Florida's rating system allows for substantial improvement of duct load impacts. Both the heat gains caused by the insulation value and location of the ducts and the leakiness of the ducts are considered. Since duct leaks cannot be visually identified, Class 1 duct testing is required to confirm that duct systems are "leak free." However, Raters of any class can use ENERGYGAUGE to propose that duct systems be made tight and determine the resulting energy impact. Normally the energy impact is large and well justified by the cost of testing, and repair if necessary. 

Walls and Ceilings

The cooling loads coming from the walls and ceilings of the example building are relatively small compared to the window and duct loads. A large part of the reason is that the walls and ceilings in this example already have been insulated to reasonable levels. For example, the ceilings in this example contain R-20 insulation and have reached very near their optimal thermal resistance. The walls exhibit the same phenomena with respect to their insulation levels. Nevertheless, because of the long lifetime and relatively low cost of insulation, it would likely prove cost effective to increase the levels of ceiling insulation somewhat in this example. 

Heating Load Sources

Heating load sources in central Florida are significantly different than cooling load sources. In addition, the pie chart shown in Figure 3 at the right is somewhat misleading due to the fact that the entire heating load is roughly equivalent in magnitude to only the duct loads in the cooling load pie chart given above in Figure 2. Remember that in this example the heating load constitutes only 7% of the total annual energy use - less than the refrigerator. This result is in part based on the fact that the heating system is a heat pump. If the building were heated by a strip resistance furnace, the heating portion of the annual energy use would be much larger. 

The pie chart in Figure 3 clearly shows that the home's envelope constitutes a significantly larger part of the total heating load than it does for cooling. For heating, the internal gains (which constitute a significant air conditioning load in summer but do not appear on the heating load source pie chart) are of great benefit in offsetting heating requirements.
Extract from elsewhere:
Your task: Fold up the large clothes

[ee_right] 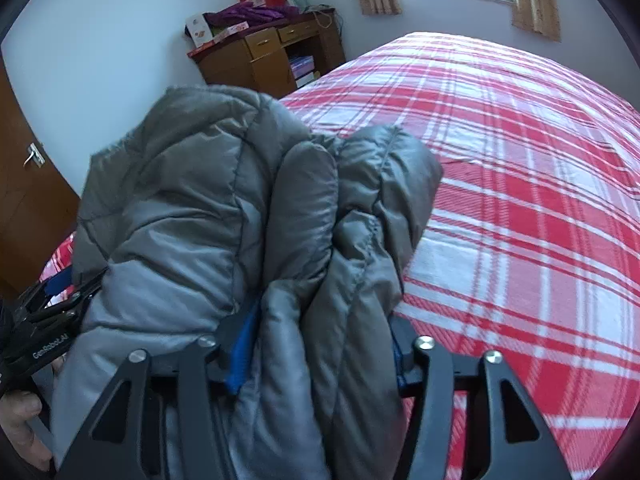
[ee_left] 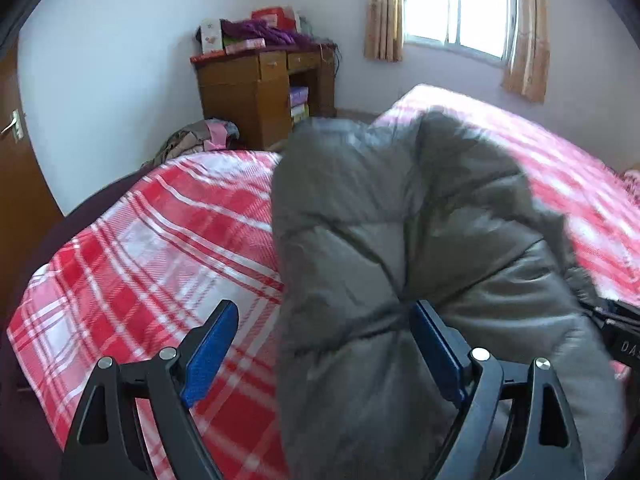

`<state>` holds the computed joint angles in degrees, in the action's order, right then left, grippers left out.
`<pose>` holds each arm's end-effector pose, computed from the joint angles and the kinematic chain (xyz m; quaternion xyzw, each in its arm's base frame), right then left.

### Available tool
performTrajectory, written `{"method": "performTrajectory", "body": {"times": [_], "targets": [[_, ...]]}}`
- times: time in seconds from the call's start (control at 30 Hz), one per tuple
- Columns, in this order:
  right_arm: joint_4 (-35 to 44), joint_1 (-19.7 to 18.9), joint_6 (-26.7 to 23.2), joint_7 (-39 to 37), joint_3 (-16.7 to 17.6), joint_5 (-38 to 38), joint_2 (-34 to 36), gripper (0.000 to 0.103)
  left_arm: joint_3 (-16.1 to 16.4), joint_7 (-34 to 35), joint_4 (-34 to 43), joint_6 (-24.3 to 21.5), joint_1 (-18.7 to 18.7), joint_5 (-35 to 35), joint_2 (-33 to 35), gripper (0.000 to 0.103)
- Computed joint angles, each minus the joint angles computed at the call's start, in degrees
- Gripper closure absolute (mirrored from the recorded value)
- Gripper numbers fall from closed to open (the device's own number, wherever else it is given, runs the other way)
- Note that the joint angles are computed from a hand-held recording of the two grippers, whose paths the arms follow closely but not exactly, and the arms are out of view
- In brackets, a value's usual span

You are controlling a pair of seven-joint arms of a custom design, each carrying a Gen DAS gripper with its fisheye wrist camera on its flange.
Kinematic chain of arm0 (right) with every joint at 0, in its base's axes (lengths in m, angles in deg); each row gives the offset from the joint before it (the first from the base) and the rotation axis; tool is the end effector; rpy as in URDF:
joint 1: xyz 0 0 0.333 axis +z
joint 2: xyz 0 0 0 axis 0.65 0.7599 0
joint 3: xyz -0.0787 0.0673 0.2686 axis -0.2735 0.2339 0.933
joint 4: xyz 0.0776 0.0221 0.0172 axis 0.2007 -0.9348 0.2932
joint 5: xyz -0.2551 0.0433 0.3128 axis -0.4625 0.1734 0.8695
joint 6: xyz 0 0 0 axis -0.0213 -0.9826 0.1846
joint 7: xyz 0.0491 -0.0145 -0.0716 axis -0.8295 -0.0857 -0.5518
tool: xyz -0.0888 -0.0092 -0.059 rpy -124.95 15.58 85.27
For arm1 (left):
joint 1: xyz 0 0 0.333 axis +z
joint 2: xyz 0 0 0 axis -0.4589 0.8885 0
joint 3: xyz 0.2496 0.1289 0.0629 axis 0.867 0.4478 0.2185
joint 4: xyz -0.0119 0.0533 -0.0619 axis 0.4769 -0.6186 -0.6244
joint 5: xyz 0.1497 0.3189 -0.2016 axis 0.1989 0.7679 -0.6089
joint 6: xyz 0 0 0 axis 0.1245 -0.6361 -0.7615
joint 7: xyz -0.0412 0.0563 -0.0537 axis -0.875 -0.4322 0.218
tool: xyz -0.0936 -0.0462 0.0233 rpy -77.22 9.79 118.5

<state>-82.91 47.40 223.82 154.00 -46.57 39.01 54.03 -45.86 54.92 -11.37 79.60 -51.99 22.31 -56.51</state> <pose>0.7464 0.1689 0.4834 -0.7524 0.5443 -0.0817 0.3619 0.6310 -0.3396 0.5465 -0.7208 0.5615 -0.2567 0.3152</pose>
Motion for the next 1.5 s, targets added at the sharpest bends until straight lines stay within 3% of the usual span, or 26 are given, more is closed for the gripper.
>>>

Likewise window loads constitute a much smaller part of the pie because during much of the day they offset heating requirements by admitting sunlight (heat). In fact, improving the performance of the windows in summer will likely dis-improve their performance in winter - and visa versa. This last point is important because achieving a balance between winter and summer performance is always a critical consideration of building energy efficiency. For this reason it is important not to over-generalize, because as pointed out in Figure 1 above the relationship between the heating and cooling energy uses in Florida buildings is a strong function of location, with buildings in north Florida having a much more significant heating load (~15% of total energy use) than those in south Florida (~2% of total energy use). 

Florida's ENERGYGAUGE software tools provide the above information and much more on a home-by-home basis.